01/12/15 – Jurisdiction Ontario
Part 53 published on 01/02/16
Condominium corporation completed reasonable repairs to address smoke migration

In an interim decision of the Court, the Court had held that the condominium corporation had not initially responded to complaints about smoke migration with sufficient dispatch; but had ultimately taken reasonable steps towards fulfilling its repair and maintenance obligations.  [See MacKay v. Metropolitan Toronto Condominium Corporation No. 985, Condo Cases Across Canada, Part 47, September 2014.] 

The dispute between the parties continued, however, because the parties (and their experts) did not agree on the required work to fully address the smoke migration problems.

The Court was therefore asked to decide further applications between the parties, the key issue being whether or not the condominium corporation had ultimately completed all necessary repairs to address the smoke migration.  The owners also asked that the condominium corporation provide an engineering report certifying that smoke would not migrate into the owners’ unit.

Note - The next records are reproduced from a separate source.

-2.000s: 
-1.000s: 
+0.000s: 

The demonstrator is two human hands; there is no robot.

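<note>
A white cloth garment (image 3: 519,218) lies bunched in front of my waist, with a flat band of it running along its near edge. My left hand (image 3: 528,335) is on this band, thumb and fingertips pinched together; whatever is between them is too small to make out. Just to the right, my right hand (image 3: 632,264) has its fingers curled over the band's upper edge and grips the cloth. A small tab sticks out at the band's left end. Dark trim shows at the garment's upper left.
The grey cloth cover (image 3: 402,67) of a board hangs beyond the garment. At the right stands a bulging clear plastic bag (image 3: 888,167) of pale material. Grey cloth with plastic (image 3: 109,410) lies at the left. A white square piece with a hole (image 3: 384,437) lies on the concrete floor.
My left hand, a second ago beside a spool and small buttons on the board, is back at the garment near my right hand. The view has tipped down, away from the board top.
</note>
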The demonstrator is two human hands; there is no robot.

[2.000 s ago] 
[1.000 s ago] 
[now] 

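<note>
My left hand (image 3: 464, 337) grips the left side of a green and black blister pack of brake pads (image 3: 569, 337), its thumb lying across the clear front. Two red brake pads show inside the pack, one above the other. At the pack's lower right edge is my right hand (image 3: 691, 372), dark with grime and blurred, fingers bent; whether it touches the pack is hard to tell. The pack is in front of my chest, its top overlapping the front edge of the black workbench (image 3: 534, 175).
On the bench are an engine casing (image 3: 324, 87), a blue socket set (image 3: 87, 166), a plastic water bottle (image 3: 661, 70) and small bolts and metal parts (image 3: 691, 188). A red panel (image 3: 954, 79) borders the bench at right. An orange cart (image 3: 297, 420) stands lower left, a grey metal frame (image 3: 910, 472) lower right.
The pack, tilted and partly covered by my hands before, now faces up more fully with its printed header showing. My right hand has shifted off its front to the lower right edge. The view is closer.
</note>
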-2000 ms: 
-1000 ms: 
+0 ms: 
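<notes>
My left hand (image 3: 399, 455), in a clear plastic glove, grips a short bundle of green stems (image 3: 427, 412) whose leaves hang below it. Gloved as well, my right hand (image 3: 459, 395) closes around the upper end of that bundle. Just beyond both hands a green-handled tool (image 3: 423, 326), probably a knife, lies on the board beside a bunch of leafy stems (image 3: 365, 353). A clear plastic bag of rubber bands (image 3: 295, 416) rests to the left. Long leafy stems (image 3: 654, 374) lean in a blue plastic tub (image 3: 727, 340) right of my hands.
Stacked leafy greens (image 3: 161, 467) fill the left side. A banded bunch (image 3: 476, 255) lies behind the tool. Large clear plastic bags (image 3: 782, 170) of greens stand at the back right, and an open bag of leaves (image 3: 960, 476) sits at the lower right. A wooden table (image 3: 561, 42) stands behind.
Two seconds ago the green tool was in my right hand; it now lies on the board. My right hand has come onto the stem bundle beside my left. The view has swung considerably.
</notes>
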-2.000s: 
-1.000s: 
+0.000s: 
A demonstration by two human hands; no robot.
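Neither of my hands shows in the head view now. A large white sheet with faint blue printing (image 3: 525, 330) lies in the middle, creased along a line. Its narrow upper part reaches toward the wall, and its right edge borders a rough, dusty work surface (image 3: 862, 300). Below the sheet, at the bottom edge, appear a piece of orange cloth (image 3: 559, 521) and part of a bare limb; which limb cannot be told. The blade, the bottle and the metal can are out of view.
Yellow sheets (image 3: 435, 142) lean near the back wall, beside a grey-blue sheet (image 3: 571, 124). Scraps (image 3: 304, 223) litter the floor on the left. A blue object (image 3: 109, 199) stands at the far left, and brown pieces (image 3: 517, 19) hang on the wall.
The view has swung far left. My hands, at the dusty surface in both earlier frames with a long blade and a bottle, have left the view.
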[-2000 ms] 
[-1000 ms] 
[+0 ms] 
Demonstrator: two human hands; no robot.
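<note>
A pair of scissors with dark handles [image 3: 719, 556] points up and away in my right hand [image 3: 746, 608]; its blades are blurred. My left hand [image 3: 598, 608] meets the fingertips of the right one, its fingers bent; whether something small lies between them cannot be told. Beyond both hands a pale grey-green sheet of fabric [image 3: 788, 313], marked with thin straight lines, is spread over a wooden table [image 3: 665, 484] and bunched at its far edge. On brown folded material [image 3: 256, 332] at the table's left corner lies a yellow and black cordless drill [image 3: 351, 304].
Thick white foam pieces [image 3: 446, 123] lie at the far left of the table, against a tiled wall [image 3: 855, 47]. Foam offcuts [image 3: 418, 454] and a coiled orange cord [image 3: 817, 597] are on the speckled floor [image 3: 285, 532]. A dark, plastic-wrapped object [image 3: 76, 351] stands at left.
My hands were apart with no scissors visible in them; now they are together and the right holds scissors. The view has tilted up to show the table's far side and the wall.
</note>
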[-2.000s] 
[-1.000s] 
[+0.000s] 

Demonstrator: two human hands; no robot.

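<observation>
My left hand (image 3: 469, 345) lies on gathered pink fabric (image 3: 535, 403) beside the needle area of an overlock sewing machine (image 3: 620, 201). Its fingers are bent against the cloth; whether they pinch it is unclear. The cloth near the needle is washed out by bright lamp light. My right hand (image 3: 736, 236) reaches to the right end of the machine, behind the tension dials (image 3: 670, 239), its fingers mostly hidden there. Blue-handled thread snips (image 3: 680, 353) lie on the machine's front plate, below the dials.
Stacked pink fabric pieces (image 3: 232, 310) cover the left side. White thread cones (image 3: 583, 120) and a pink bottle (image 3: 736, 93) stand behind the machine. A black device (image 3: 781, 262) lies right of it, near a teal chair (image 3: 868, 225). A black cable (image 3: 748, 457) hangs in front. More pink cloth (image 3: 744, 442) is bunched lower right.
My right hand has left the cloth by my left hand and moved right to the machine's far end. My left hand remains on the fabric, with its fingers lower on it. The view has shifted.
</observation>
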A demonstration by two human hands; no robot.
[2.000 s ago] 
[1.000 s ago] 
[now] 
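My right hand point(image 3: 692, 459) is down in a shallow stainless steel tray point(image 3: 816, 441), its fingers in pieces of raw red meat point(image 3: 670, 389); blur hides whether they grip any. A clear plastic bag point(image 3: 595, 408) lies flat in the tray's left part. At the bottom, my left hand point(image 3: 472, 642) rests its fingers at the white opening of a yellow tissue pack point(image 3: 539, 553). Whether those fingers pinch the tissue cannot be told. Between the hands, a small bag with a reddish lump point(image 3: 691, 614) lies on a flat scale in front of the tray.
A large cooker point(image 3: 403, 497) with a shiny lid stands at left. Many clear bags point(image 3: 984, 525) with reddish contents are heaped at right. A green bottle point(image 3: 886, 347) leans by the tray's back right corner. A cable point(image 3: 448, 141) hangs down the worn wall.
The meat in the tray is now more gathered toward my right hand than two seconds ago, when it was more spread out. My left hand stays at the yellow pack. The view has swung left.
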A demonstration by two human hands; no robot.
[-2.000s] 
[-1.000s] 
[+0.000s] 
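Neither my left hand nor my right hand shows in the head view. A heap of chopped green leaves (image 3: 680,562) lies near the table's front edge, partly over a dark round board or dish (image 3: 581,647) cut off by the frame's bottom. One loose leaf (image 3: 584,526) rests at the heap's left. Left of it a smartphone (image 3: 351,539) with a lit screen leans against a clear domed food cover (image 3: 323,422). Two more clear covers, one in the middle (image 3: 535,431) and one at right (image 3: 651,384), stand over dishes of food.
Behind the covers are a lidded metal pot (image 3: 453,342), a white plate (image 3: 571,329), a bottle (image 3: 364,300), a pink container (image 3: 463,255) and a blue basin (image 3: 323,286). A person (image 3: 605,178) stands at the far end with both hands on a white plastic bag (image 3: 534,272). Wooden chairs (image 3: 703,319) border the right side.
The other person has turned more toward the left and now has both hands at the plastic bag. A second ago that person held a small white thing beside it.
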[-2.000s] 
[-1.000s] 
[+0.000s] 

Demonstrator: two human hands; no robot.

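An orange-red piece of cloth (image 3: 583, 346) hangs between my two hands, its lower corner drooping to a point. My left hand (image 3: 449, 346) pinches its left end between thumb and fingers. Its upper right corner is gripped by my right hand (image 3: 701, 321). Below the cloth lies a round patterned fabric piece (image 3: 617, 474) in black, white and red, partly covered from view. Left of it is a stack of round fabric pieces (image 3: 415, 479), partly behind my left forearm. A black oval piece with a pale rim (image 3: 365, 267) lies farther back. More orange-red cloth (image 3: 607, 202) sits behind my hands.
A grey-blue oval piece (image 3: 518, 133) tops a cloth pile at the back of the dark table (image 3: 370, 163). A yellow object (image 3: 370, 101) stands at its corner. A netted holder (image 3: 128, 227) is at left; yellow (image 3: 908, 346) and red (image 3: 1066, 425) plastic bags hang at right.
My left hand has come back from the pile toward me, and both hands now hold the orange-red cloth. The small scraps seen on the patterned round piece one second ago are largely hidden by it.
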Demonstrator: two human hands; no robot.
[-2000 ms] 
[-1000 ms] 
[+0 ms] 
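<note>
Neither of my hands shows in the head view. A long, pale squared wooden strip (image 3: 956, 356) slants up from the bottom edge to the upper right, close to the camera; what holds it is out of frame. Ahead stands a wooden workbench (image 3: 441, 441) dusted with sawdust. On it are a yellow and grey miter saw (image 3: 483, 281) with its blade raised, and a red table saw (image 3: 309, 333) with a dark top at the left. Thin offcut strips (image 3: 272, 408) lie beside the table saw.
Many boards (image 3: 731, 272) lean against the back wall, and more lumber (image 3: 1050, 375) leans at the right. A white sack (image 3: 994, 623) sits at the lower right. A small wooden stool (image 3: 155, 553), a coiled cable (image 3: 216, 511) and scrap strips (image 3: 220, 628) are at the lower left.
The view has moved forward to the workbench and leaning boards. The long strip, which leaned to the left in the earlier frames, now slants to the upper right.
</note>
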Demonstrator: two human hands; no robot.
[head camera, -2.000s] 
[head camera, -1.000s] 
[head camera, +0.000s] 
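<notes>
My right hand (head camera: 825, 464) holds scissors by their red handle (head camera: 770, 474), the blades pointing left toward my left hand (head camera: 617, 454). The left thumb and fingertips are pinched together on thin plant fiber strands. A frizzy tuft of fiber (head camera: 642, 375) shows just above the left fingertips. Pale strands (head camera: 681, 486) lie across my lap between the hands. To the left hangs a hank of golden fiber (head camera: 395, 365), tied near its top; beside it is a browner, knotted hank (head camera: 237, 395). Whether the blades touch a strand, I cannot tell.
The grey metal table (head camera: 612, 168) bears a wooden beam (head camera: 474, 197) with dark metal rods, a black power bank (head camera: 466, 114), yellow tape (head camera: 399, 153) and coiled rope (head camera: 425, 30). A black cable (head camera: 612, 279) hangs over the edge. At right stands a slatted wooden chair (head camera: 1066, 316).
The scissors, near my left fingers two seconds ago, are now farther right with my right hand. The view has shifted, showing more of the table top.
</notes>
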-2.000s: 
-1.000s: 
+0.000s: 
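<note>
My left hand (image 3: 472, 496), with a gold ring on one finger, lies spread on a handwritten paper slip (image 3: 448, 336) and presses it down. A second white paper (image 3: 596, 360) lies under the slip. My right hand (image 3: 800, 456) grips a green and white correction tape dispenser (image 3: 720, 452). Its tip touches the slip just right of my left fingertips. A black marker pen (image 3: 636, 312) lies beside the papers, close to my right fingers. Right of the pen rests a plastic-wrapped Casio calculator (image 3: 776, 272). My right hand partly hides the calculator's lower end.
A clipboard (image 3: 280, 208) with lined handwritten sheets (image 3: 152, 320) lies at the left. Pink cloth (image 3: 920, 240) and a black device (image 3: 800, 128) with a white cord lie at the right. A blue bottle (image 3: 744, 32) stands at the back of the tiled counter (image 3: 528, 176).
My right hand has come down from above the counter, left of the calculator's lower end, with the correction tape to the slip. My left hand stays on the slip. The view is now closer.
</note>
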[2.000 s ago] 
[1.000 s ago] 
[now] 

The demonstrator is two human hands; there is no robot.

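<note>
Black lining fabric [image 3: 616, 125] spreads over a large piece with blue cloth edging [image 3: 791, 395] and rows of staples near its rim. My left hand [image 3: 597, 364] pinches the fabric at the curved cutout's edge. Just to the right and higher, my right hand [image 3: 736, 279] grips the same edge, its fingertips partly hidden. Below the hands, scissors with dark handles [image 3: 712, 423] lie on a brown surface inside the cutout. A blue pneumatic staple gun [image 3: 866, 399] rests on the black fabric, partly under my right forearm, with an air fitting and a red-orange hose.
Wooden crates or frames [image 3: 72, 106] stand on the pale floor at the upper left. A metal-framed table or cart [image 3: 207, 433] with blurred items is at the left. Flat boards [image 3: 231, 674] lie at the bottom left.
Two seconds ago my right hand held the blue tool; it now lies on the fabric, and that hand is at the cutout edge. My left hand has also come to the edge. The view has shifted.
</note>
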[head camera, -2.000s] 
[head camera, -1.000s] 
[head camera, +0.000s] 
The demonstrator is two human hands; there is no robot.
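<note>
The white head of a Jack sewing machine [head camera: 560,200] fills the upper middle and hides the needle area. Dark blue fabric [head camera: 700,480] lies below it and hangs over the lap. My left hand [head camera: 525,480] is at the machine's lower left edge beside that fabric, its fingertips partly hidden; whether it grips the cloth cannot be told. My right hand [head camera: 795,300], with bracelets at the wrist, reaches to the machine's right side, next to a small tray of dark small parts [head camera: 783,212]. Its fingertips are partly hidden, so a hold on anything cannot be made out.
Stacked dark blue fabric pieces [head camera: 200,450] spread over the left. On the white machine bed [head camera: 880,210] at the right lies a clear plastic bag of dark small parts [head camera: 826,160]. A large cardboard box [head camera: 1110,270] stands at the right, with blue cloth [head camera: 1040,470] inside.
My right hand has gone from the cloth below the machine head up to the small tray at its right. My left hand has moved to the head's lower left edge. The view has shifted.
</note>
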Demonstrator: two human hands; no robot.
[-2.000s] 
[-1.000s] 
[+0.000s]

The Court held that the condominium corporation had completed reasonable repairs, and therefore was not required to perform further work.  The Court said:

The Owners now seek what amounts to a guarantee that there will be no reoccurrence.  The solution offered by (the owners’ expert) is more likely to provide that.  But, in my view, it goes further than can reasonably be required.  Not only would it result in wholly disproportionate remedial work being required (if one measures the expense and disruption, on the one hand, against the likely outcomes) but it would go well beyond what is reasonable and required having regard to the age and construction of the building.

To adopt the labels used by MTCC, the standard is one of reasonableness, not perfection, and on that basis, MTCC is not, in my view, in breach of its duties to repair and maintain pursuant to sections 89 and 90 of the Condominium Act, and I therefore decline to make the declarations sought by the Owners in that regard.  In particular, I do not accept that I should order MTCC to deliver an engineer’s report as described in paragraph 1(e) of the Owners’ amended notice of application.

The Court declined to offer any order or direction as to what needed to be said (if anything) in any status certificate issued for the owners’ unit, preferring to leave that question in the hands of the condominium Board.

Finally, the Court ordered that each party bear their own costs.